DATA TO PROCESS>

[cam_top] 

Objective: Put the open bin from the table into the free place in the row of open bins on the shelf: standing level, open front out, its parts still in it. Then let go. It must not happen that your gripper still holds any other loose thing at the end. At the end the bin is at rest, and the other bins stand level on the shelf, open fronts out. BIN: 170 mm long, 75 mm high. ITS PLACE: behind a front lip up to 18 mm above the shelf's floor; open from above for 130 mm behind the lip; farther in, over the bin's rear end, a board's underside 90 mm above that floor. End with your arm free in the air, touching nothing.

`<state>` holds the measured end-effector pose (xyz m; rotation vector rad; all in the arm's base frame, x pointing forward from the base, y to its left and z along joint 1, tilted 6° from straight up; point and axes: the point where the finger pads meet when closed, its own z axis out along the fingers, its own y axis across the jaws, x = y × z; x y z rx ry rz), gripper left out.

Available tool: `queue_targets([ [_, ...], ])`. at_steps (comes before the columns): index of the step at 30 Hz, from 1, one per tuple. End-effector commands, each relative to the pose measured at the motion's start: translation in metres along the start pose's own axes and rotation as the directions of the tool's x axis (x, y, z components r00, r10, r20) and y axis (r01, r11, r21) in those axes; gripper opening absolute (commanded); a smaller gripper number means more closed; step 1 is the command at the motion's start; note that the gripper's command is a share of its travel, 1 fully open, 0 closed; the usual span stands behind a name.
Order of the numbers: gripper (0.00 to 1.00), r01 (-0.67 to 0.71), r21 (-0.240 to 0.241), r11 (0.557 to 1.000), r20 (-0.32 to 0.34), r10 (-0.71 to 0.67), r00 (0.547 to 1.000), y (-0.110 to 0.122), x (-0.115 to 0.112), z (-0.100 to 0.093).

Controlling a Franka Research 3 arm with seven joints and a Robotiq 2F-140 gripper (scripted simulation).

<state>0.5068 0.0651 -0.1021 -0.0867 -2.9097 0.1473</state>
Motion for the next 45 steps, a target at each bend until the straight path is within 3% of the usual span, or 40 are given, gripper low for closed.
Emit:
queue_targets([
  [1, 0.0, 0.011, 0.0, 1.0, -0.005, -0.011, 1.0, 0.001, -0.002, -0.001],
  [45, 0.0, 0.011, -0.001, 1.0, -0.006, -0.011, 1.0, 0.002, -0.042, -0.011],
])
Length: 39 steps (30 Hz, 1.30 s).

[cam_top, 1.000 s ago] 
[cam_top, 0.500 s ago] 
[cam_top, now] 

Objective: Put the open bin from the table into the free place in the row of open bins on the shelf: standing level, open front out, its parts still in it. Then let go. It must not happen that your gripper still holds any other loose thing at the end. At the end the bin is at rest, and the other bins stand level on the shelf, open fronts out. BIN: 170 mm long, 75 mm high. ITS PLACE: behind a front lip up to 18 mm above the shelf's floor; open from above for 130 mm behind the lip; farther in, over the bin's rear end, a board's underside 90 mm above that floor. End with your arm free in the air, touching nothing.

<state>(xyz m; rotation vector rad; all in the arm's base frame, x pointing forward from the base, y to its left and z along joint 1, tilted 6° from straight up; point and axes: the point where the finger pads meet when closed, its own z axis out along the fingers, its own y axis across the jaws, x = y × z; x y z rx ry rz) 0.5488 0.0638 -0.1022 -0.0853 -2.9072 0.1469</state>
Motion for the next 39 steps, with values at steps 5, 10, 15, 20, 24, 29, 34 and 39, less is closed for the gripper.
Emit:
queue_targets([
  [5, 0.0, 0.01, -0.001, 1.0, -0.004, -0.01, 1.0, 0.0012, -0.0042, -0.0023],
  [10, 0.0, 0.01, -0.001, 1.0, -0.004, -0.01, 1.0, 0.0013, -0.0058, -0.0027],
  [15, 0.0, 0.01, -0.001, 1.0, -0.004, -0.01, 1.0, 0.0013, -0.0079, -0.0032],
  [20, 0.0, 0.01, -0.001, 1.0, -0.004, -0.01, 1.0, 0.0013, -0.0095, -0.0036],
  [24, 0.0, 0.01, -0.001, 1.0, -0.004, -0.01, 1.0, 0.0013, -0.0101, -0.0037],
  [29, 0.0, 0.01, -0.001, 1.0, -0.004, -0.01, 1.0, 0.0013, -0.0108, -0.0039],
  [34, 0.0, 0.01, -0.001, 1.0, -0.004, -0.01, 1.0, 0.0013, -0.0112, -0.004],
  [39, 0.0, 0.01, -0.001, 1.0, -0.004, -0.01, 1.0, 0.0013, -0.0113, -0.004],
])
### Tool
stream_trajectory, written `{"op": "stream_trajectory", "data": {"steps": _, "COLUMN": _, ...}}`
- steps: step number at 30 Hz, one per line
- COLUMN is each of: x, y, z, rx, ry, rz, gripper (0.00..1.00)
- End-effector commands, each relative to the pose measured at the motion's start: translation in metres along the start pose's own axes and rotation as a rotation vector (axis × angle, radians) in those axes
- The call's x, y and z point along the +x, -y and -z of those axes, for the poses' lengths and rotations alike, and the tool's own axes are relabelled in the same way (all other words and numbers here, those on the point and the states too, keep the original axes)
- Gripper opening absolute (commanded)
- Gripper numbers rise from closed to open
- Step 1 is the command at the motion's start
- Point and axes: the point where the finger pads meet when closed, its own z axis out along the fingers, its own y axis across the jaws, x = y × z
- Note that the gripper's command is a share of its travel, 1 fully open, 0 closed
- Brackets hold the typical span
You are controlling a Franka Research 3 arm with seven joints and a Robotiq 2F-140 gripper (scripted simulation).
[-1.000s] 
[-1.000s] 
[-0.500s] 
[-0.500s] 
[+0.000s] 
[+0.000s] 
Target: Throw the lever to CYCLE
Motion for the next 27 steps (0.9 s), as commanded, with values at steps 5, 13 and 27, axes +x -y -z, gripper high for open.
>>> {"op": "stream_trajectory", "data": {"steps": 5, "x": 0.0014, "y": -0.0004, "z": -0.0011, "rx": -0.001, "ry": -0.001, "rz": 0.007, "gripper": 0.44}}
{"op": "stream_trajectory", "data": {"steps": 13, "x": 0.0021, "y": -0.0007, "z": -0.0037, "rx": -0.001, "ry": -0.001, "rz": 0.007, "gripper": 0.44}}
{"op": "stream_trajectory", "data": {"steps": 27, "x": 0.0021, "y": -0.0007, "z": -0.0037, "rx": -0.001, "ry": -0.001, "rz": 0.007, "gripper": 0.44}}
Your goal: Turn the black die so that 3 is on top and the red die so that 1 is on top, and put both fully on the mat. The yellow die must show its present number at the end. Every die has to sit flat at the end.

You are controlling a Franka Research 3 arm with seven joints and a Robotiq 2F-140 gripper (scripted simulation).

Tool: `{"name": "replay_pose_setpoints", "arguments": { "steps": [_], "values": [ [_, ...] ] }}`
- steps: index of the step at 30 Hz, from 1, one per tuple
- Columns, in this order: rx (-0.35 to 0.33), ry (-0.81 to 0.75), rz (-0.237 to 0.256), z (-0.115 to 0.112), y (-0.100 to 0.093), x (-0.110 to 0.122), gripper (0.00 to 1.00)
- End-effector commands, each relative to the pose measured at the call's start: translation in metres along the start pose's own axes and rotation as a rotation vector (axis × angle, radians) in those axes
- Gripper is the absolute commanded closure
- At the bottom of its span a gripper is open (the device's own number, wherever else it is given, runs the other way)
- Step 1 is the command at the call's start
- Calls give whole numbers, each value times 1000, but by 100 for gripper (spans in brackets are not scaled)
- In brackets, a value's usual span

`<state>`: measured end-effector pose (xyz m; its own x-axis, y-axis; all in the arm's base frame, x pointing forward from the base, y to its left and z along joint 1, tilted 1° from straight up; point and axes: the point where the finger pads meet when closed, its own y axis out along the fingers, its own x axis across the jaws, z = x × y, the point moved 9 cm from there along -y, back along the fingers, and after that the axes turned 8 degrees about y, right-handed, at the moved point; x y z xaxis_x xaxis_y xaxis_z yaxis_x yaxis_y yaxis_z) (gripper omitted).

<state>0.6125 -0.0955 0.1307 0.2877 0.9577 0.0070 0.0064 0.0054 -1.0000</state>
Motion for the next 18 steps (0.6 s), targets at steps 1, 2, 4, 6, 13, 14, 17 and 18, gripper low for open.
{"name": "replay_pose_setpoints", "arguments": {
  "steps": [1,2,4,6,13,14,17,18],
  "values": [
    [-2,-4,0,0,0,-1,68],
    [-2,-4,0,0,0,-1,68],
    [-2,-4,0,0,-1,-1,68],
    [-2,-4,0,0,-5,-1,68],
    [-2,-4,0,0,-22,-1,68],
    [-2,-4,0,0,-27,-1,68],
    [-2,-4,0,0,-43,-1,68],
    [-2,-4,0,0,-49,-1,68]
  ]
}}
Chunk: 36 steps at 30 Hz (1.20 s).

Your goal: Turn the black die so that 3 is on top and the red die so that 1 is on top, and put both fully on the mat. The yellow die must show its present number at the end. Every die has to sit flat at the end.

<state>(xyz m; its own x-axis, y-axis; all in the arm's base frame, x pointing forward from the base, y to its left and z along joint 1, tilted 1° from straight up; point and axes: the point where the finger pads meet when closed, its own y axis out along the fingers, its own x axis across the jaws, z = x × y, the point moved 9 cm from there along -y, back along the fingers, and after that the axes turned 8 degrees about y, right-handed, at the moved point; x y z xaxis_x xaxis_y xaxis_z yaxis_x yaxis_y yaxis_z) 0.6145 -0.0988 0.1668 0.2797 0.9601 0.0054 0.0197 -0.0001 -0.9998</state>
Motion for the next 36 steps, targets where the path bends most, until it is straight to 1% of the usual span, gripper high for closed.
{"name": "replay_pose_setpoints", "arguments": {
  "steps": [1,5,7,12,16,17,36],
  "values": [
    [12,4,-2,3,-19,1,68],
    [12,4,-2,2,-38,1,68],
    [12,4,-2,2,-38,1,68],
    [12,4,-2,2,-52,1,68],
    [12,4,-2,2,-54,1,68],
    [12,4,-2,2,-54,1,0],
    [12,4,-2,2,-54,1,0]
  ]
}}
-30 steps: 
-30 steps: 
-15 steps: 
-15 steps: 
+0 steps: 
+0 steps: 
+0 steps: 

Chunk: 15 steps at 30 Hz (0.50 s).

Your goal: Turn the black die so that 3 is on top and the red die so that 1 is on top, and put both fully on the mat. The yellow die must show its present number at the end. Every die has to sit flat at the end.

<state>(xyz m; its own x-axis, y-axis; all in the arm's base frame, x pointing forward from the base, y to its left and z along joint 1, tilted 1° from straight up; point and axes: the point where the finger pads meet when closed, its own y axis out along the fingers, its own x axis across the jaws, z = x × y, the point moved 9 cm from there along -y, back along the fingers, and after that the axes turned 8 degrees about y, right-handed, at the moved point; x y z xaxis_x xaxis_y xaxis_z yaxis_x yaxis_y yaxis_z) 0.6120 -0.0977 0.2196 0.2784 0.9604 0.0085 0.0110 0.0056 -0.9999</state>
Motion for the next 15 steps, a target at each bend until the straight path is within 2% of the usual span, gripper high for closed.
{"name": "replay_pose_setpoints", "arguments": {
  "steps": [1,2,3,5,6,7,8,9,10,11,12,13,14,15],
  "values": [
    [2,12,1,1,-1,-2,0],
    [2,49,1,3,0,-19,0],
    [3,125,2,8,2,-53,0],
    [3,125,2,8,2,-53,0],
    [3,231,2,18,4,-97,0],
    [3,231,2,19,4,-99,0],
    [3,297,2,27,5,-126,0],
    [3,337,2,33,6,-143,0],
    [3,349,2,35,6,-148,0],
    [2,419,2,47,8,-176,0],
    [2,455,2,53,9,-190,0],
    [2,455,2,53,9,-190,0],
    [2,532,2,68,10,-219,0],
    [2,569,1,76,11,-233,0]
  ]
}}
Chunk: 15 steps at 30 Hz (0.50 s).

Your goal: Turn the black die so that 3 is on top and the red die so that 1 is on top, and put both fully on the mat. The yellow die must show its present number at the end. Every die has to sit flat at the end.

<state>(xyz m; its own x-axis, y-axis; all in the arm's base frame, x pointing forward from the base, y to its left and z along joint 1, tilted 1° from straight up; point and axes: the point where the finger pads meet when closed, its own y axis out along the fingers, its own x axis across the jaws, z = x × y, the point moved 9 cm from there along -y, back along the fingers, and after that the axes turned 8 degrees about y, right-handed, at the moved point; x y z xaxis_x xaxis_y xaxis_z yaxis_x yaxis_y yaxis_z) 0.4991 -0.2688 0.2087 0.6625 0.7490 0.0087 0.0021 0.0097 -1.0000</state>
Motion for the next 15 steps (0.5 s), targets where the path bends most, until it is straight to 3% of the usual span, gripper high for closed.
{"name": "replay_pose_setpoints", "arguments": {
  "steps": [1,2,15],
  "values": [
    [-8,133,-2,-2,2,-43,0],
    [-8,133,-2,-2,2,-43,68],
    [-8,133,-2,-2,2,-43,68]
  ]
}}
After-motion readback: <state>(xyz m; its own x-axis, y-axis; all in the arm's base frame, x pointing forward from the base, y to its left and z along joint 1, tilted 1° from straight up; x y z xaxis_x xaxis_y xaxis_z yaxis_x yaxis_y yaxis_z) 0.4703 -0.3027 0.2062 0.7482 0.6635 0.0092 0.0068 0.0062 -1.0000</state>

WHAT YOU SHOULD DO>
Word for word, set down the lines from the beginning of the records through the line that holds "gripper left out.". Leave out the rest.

ANSWER TO THIS EXERCISE>
[cam_top] 

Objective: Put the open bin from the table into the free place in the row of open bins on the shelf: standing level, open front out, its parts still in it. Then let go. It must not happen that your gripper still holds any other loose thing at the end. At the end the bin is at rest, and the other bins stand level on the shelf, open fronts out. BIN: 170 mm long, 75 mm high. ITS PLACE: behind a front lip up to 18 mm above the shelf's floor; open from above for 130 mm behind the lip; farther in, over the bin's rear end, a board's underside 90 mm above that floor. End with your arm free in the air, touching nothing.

`<state>` holds the measured end-effector pose (xyz m; rotation vector rad; all in the arm's base frame, x pointing forward from the base, y to its left and z along joint 1, tilted 6° from straight up; point and axes: the point where the finger pads meet when closed, its own z axis out along the fingers, its own y axis across the jaws, x = y × z; x y z rx ry rz), gripper left out.

This completes the response.